Reflections for the Fifth Sunday of Easter – John 14:1-14
John 14:1-3 often serves pastors in funeral contexts.
I used to speak of it to students as the “cots in heaven” sermon that goes something like this: when we die, our souls are immediately whisked to heaven to a mansion of some sort where our personal cot is waiting and where we FINALLY get to encounter God intimately after spending a lifetime of “seeing through a glass darkly.” That would be a great sermon if Paul had written John, but he didn’t. John is the Incarnational gospel, a gospel rich in realized eschatology. The idea of the believer having to wait until some future date to achieve full intimacy with God is foreign to this gospel. This gospel doesn’t support our too common practice of telling people that it is somehow better for their loved one to be dead and with God in a “better place” than to be alive and with family in this place which was, in fact, created by God’s very own Word.
In chapter 13 Jesus gathers his disciples and washes their feet, teaching them that they should do the same for each other. This action was already pre-figured by Mary in chapter 12, of course, who apparently intuited what Jesus would make explicit in chapter 13.
With chapters 14-17, we move into what is known as The Farewell Discourse of Jesus; it follows the genre of Testamentary Literature. Recall the Patriarchs on their deathbeds, bequeathing possessions and wisdom to their progeny. It turns out that Jesus has no goods to dispense; instead he gives his disciples the power to do even greater works than Jesus himself did during his earthly sojourn (14:12)!
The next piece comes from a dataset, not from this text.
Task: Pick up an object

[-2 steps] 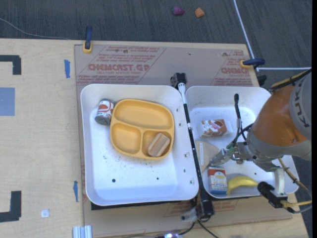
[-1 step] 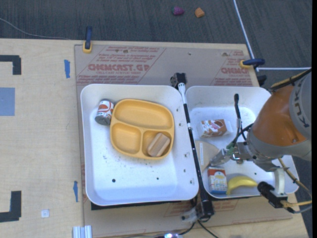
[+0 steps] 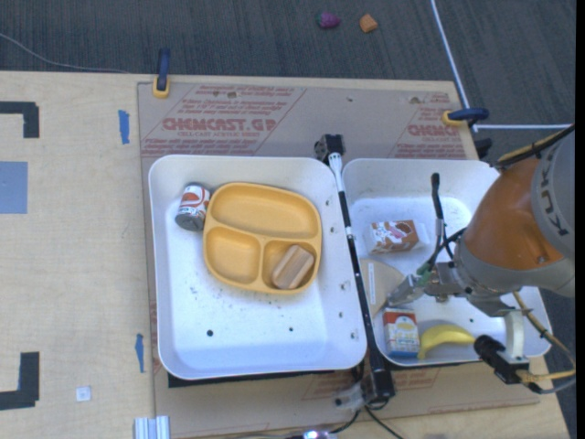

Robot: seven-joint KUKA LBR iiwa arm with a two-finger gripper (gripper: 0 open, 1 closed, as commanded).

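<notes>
Nearest to us, a yellow banana (image 3: 448, 339) and a small printed carton (image 3: 400, 330) lie at the front of the right white bin (image 3: 402, 170), with a red-and-white snack packet (image 3: 395, 236) farther back. Our gripper (image 3: 409, 290) hangs low between packet and carton; we cannot tell its opening or any hold. Over in the left white bin (image 3: 247, 346) we see a yellow three-compartment plastic tray (image 3: 259, 210) carrying a tan bread-like block (image 3: 292, 266) in its front right compartment, with a small red-and-white can (image 3: 192, 206) touching the tray's left edge.
</notes>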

This passage exhibits some perplexing moves. Jesus begins with his famous words in vv. 1-3, capping it with the promise that he would take his disciples to himself, so that wherever he is, we’d be. Total intimacy. Thomas — the Eeyore character of John — acts in character, taking the practical, realistic/pessimistic role, and asks a fair question. On the heels of Jesus’ grandiloquent locution about abiding places and enigmatic travel plans, Thomas, in a voice that I imagine to be somewhat weary but not yet despairing, cuts to the chase: “We have no idea what you’re talking about, first of all, and second of all, upon what basis should we have known?” And here the moment of judgment (krisis) arrives for Thomas, et. al., in the form of one of the “I Am” statements distinctive to the Fourth Gospel (cf. 6:35, 48; 8:12;10:7, 9, 11, 14; 11:25; 15:1, 5); they are groping around aimlessly for a path, a truth, a life, and THE path, truth, and life is staring them in the face and they can’t see it. They are looking for seven habits, nine steps, or ten commandments when the answer lies in intimate, if confusing and challenging,relationships, the preeminent one being between Jesus and them. Insofar as Thomas has missed that point, he is judged. But judgment in John always comes as diagnostic, forward-looking, rather than retrospective. Jesus calls Thomas into a future that is wholly dependent upon relationship with Jesus and God. Jesus also stops Thomas from complaining about all the reasons he’s in the ignorant spot he’s in. “This is hard; how are we supposed to know? We don’t get it.” Jesus doesn’t settle for that but calls Thomas out–I am it; surely you know me. In that case, you know all you need to know. Notice that Thomas never gets to respond. However, he gets his shining moment in 20:28 when he utters a full confession of Jesus’ identity: “My Lord and my God.” He’s the only character to do so in the entire Gospel.
Thomas was fixated on “the way,” and his sense that Jesus hadn’t provided full and necessary information related to it. Now Philip is concerned with seeing the Father. As he did with Thomas, Jesus says to Philip: look in front of your face. The answer is not in some esoteric code or far off where you cannot attain it (Dt. 30:11-14); no, the Word, the Christ, the Father, all of it is here and available right now. Philip thinks he’s asking a concrete, simple question: “Just show us the Father and we’re good to go.” Not too pushy, no long list. And how does Jesus respond? Again, with words that may sound judgmental to us, because they are, in a way. Jesus lights into Philip–don’t you understand that my only purpose in relating to you all is exactly for the purpose of exhibiting the nature of God, of deep, sacrificial, life-giving, almost embarrassingly intimate relationship? “What or whom do you seek?” Jesus often asks (John 1:38; 5:44; 18:7) because he knows that what we seek often determines what we find. Everything we actually deeply hope for is available to us right here and now, we just don’t see it. John would agree.